I guess when i said reorient the compound, i have seen other similar designs where the t-slot of the compound attaches to the 90 degree plate, and the base of the compound is used to attach the milling vise.

I suppose your way gives more possible configurations... i am wondering if you will need to rotate the compound anywhere but vertical.

Because you could always rotate the vise, and thus the part, to achieve any desired angle. Therefore, you would never need to tilt the direction of travel...

I guess it would make more sense if i could get my hands on it and try different setups. Like i said i am kind of a amateur, so im sure there is a setup where you would need to pivot both.

I will be making my own ‘diy compound milling attachment’ in the next week or so. I will post photos if i remember to take them.

Any sources for endmill holders, or is Ebay the best bet?


----------



## savarin (Oct 4, 2019)

Johnahake said:


> Cool idea! Can you swivel both the compound the angle plate and the compound to vise?
> 
> Would it be better to reverse to orientation of the compound, so it remains vertical, and the vise can swivel off of it?
> 
> ...



You might be able to get some ideas off this one.








						A Vertical Slide For A 9x20 Lathe
					

My first vertical slide was a bit small in what it could hold so I have decided to build a larger one. It should look something like this (but not in these colours:grin big:)  I faced and edged a chunk of hot rolled scrap for the front plate.
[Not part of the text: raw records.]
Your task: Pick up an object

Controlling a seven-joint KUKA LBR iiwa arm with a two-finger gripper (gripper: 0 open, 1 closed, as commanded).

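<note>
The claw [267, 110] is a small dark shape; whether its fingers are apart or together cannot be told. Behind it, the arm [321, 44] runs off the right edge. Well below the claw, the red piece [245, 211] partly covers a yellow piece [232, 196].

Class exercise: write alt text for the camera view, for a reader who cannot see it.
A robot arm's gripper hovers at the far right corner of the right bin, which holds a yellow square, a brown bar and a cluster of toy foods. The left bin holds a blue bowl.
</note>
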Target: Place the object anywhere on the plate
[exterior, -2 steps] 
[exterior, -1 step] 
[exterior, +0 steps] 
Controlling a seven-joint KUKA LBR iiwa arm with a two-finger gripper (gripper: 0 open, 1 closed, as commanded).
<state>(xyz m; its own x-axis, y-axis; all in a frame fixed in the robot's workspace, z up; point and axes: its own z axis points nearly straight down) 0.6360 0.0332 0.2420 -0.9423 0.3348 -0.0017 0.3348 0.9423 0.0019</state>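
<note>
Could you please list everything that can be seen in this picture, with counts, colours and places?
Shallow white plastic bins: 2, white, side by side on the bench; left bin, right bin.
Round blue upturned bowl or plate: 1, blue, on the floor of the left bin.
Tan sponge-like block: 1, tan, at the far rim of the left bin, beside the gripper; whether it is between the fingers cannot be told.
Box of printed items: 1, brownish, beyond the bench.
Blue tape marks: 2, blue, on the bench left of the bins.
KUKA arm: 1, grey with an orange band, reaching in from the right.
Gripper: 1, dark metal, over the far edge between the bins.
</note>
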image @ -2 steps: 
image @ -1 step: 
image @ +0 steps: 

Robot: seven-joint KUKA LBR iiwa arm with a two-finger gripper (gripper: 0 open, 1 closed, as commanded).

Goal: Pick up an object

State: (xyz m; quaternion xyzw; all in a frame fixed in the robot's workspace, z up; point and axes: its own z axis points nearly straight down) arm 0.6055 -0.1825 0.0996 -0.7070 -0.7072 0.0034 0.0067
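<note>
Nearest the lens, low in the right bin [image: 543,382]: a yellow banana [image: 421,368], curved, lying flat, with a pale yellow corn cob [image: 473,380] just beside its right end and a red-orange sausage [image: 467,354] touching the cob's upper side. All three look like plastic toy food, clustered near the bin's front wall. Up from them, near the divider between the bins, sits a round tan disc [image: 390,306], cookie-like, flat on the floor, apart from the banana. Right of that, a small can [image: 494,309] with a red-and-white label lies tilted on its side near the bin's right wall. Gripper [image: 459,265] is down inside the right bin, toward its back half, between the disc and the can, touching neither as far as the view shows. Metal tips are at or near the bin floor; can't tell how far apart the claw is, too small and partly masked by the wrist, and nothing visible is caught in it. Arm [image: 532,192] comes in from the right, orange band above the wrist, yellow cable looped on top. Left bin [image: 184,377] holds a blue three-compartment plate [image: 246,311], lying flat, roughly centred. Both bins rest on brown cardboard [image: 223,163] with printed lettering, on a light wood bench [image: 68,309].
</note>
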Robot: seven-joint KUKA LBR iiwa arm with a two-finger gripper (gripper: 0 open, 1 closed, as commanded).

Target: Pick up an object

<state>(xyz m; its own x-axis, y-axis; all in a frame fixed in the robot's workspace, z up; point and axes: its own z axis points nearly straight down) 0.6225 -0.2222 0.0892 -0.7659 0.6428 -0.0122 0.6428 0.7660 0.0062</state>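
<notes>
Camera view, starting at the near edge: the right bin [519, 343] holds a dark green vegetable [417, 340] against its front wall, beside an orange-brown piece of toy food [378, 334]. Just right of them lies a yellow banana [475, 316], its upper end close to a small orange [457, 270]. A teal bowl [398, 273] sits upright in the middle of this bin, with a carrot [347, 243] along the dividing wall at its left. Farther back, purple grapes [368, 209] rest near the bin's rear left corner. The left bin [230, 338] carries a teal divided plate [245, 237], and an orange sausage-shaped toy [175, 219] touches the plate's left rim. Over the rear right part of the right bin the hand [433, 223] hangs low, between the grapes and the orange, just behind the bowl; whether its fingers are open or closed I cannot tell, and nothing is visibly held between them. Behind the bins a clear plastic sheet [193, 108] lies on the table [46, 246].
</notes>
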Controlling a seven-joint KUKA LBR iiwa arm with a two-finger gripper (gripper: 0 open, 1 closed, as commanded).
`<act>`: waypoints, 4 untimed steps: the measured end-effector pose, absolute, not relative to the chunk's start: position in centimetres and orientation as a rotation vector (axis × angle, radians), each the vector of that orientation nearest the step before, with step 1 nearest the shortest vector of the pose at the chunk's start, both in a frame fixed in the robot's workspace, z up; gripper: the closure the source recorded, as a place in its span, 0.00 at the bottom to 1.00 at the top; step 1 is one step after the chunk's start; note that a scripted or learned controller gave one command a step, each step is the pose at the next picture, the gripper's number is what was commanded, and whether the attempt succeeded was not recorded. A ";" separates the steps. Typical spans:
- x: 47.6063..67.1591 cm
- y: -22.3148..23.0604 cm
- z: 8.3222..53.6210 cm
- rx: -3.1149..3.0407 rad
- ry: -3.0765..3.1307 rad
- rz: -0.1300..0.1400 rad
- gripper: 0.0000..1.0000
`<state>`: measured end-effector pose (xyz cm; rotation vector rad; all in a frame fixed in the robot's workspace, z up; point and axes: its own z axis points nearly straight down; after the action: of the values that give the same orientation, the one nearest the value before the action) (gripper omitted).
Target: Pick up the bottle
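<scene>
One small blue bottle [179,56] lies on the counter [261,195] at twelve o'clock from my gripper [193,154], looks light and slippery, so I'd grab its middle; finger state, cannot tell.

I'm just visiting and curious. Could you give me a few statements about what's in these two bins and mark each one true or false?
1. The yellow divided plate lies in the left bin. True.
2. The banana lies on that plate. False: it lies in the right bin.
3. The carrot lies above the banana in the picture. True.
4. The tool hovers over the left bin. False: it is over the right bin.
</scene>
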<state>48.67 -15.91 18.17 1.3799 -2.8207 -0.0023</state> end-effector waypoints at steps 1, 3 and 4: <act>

I will drill and thread a matrix of holes in this for...




					www.hobby-machinist.com
				



Its been a real life saver for me.


----------



## WCraig (Oct 7, 2019)

Johnahake said:


> Any sources for endmill holders, or is Ebay the best bet?



I went with a few from Shars:






						Precision End Mill Tool Holder Morse Taper 2 3/8"
					

Shars Tool




					www.shars.com
				




OTOH, there is an issue with runout on the morse taper of my 618.  I'm still trying to track down the source and determine if I can fix it.  It may be as simple as needing more preload on the bearings but I haven't had a chance to look closely.

Craig


----------



## WCraig (Oct 7, 2019)

Johnahake said:


> I guess when i said reorient the compound, i have seen other similar designs where the t-slot of the compound attaches to the 90 degree plate, and the base of the compound is used to attach the milling vise.
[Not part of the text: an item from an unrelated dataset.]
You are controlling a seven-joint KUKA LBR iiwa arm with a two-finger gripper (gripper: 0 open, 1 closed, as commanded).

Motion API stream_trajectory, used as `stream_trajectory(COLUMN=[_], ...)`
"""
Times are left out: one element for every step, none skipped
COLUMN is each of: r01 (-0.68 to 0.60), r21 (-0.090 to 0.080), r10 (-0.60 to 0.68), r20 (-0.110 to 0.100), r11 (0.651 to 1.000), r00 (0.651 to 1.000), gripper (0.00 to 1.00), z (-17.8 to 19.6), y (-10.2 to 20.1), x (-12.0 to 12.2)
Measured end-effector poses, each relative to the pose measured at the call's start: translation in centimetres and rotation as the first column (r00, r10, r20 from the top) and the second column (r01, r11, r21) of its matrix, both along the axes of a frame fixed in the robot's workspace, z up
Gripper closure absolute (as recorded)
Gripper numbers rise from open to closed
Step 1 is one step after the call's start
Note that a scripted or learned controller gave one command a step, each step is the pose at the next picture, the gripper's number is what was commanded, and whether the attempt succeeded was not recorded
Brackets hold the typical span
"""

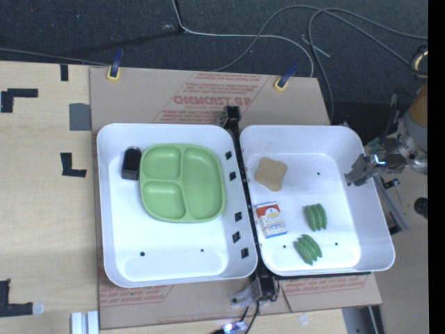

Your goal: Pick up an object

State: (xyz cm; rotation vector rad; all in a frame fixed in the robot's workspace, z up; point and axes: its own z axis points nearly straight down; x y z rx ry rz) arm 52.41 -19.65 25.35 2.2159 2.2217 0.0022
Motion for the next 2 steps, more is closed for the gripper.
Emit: stream_trajectory(r01=[-0.004,-0.004], r21=[0.003,0.003], r10=[0.004,0.004], r20=[-0.002,-0.005], r11=[1.0,1.0], r00=[1.0,1.0], gripper=[1.0,1.0], z=[0.7,-0.9], y=[5.2,10.9], x=[0.6,0.9])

Ahh, I think I see what you mean now!   It never crossed my mind to design it with the T-slot facing the tailstock--might be an improvement.
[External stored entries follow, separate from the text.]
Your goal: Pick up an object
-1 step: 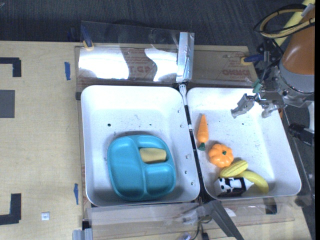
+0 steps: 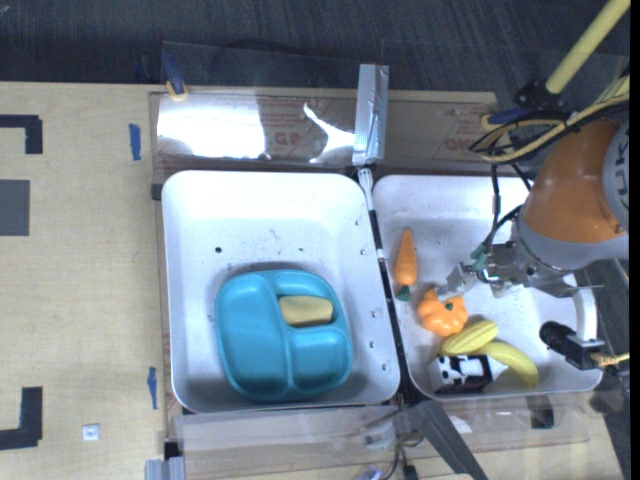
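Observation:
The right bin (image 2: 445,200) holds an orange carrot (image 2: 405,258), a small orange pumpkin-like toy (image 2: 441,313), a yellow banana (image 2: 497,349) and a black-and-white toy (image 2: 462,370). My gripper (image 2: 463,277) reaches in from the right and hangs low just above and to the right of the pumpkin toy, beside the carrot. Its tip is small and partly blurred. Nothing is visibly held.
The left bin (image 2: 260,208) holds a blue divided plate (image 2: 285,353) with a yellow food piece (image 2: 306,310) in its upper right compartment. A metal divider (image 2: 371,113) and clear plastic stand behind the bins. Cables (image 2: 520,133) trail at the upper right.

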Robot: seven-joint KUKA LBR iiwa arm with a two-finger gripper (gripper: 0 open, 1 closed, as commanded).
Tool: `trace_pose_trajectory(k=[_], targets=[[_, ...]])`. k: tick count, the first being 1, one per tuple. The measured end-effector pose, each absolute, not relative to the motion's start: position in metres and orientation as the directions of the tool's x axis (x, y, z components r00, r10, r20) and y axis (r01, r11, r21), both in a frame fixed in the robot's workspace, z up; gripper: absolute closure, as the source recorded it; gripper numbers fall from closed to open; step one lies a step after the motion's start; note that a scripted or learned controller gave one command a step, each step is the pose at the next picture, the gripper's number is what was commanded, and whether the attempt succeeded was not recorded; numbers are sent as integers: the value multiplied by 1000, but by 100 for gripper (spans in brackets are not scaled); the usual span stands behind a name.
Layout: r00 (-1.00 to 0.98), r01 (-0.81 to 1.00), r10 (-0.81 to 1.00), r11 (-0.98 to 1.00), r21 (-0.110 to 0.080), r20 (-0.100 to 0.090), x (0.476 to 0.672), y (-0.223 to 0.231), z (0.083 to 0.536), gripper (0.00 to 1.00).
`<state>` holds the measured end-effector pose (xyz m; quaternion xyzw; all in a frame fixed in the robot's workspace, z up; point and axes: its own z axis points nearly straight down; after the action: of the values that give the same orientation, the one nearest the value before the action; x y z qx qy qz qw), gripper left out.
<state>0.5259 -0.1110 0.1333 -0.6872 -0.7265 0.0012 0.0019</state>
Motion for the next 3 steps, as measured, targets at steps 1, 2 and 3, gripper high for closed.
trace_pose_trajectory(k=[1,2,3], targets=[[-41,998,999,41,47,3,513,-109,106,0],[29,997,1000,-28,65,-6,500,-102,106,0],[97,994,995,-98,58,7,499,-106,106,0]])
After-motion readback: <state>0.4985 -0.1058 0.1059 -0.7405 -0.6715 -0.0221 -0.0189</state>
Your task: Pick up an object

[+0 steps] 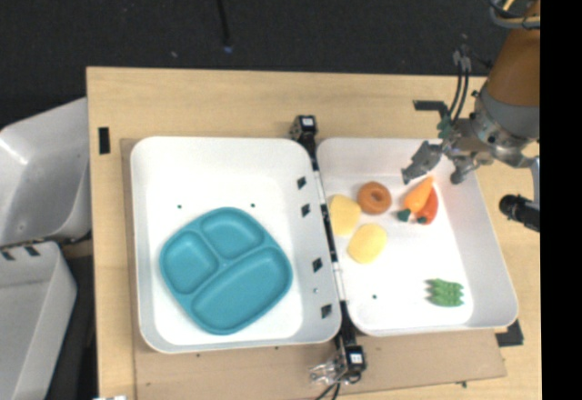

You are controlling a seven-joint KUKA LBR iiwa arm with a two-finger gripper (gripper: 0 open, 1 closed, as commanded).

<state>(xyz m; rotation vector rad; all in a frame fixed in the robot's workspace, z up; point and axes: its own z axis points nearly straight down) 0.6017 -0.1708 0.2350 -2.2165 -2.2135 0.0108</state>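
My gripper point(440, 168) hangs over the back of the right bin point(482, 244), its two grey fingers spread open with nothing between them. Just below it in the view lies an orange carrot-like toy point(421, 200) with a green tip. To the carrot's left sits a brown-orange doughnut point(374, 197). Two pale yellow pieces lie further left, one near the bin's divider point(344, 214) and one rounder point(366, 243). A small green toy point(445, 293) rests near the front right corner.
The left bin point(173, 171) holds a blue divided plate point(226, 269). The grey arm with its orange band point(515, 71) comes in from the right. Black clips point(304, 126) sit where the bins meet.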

I think the key thing is rigidity--this contraption is not very rigid!!  I have mechanical attachments (threaded fasteners) between the vise, adapter plate, angle block and cross-slide.  Plus the further the vise is from the centre line of the compound, the more leverage it has.  All of that contributes to poor rigidity.  If you can work out a design that gives better/fewer mechanical attachments and/or less leverage, then you'll get a better overall result, I think.  One possibility might be to use a much larger angle block and make it face the tail stock rather than the head stock?  The bigger plate might impact cross-slide travel, too.

BTW, I had thought that I might fixture parts right onto the angle plate for milling.  I can drill and tap holes into the angle plate to secure the part if need be.  That could really improve rigidity in some cases but gives up "Y" axis positioning.

Craig


----------



## JRT (Oct 7, 2022)

Hey, I have a question... what size are these belts (looks like 3L) and do you have rubbing on the spindle lid where the belt is near the top at the rear of it or on your counter shaft where it passes under the cross member (part of the casting) before the pulley? I'm having the hardest time figuring out something that seems so simple. So frustrated, ANY help would be so appreciated. Thanks. -John


----------



## WCraig (Oct 8, 2022)

@JRT I used a segmented belt (aka link belt) between the countershaft and spindle so I just made it as long as needed.  The length you need depends on where you mount the countershaft assembly relative to the headstock.

3L belts should sit down in the grooves of the pulley and thus not rub on the cover.  

HTH

Craig
BTW, I sold the lathe this year so this is all from memory.


----------



## JRT (Oct 8, 2022)

Thank you Craig, all this time and I think I finally figured it out! I went back to it, ut the link belts back on and under tension and now they sit low enough to clear! Thank you. -John


----------